Enfin, si ce partage, comme les précédents, entraîna une réelle autonomie exécutive, législative, judiciaire, administrative, économique, religieuse et militaire des parties occidentale et orientale, la Romanie conservait son unité morale et politique. Ainsi, il est erroné de parler de la coexistence de deux Empires romains mais plutôt de la coexistence de deux entités autonomes au sein de la Romanie : la Pars Occidentalis et la Pars Orientalis, laquelle deviendra plus tard l’Empire romano-byzantin.

Cet article ayant réalisé les clarifications préalables aux prochains articles, il est donc intéressant de conserver en tête que l’instauration du Bas-Empire romain prend place dans un contexte particulier. Il s’inscrit dans la continuation d’évolutions bien antérieures, datant pour certaines de la fin du II° siècle. Lorsque Dioclétien débute ses réformes, en 285, il est non seulement un réformateur et un innovateur mais il est également le continuateur des évolutions l’ayant précédé[13]…


[1] « Troisième Rome », Encyclopædia Universalis, [en ligne], s.,d.,[http://www.universalis.fr/encyclopedie/troisieme-rome/], (consulté le 16/11/2016).

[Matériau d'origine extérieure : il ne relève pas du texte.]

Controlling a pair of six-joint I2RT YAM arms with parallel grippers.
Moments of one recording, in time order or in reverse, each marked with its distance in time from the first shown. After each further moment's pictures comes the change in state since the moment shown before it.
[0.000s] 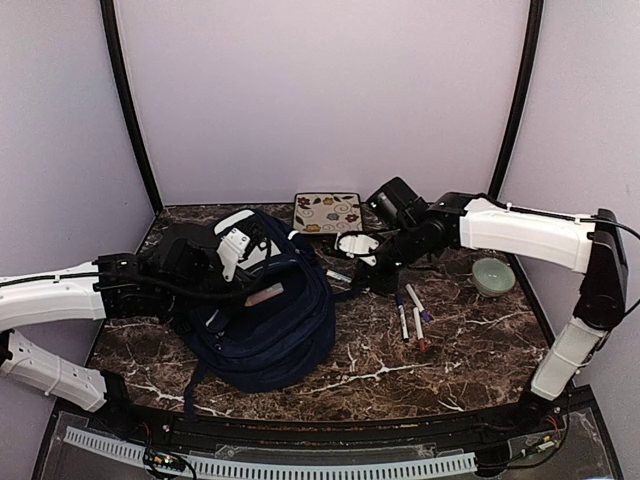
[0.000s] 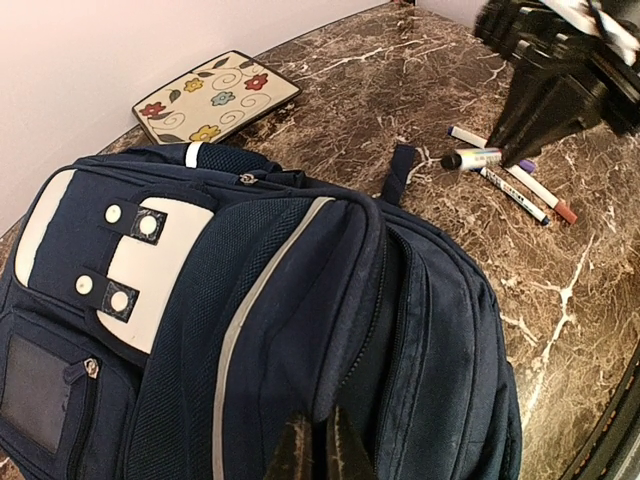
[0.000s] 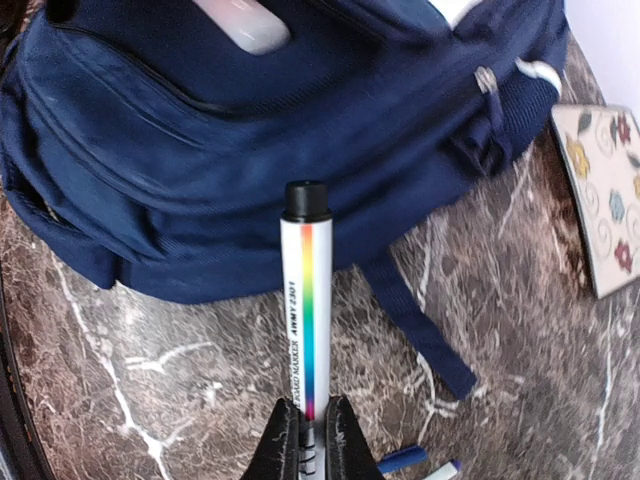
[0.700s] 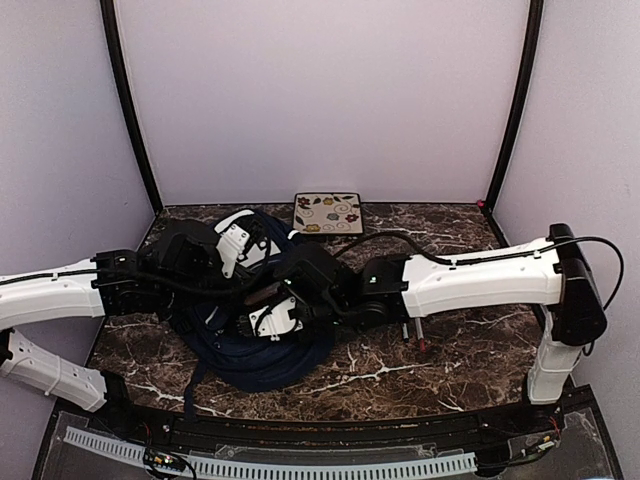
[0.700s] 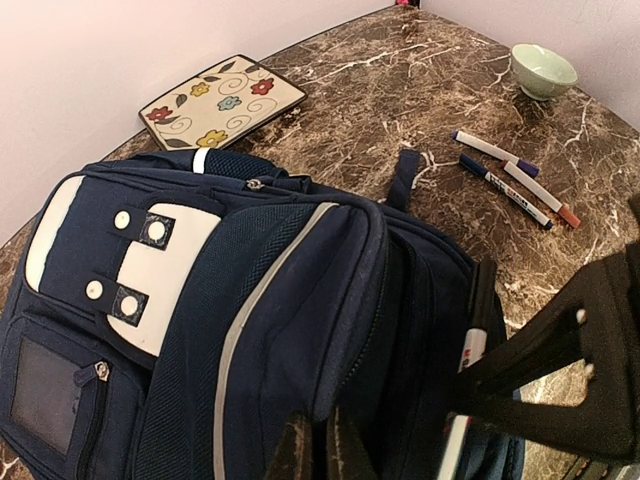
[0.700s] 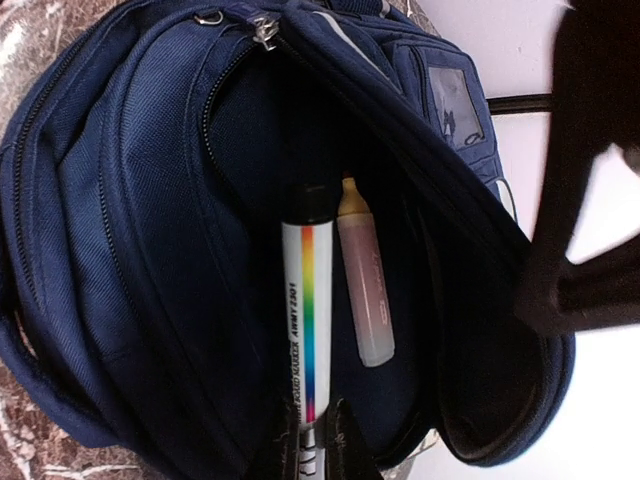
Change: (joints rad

[2] WASSON Donald L., "Constantinople", Ancient History Encyclopedia, [online], 2013, [http://www.ancient.eu/Constantinople/], (consulté le 18/11/16).
[3] ZILBERMAN Jean-François, « Naissance de la future Constantinople », Hérodote, [en ligne], s.d., [https://www.herodote.net/11_mai_330-evenement-3300511.php], (consulté le 16/11/2016).
[4] En latin, Constantinopolis ; en grec, Konstaninoúpoli.
[5] « De Kiev à Moscou, naissance d'un peuple », Hérodote, [en ligne], s.d., [https://www.herodote.net/Russie-synthese-1875.php], (consulté le 16/11/2016).
[6] « Antiquité tardive », Encyclopædia Universalis, [en ligne], s.,d., [http://www.universalis.fr/encyclopedie/antiquite-l-antiquite-tardive/], (consulté le 18/11/2016).
[7] De Romioi en grec désignant les Romains de langue grecque. Ce mot dérive de Rhômaioi (en grec) et de Romanus (en latin) qui désignent tous les Romains.
[8] Le terme d'Empire byzantin ou de Byzantins ne seront pas utilisés car ils sont le fruit d'un néologisme du XVI° siècle visant à renier la légitimité romaine d'une Constantinople, désormais ottomane.
[9] D'où l'Antiquité romaine tardive.
[10] « Romanie byzantine », Encyclopædia Universalis, [en ligne], s.,d., [http://www.universalis.fr/encyclopedie/romanie-byzantine/], (consulté le 16/11/2016).
[11] « Dioclétien instaure la Tétrarchie », Hérodote, [en ligne], s.d., [https://www.herodote.net/1er_mars_293-evenement-2930301.php], (consulté le 16/11/2016).
[12] HOLSTEIN Antony, « Tétrarchie », Encyclopaedia Universalis, (en ligne), s.d., [http://www.universalis.fr/encyclopedie/tetrarchie/], (consulté le 12/12/2016).
[13] Ce qui sera l'objet du prochain article.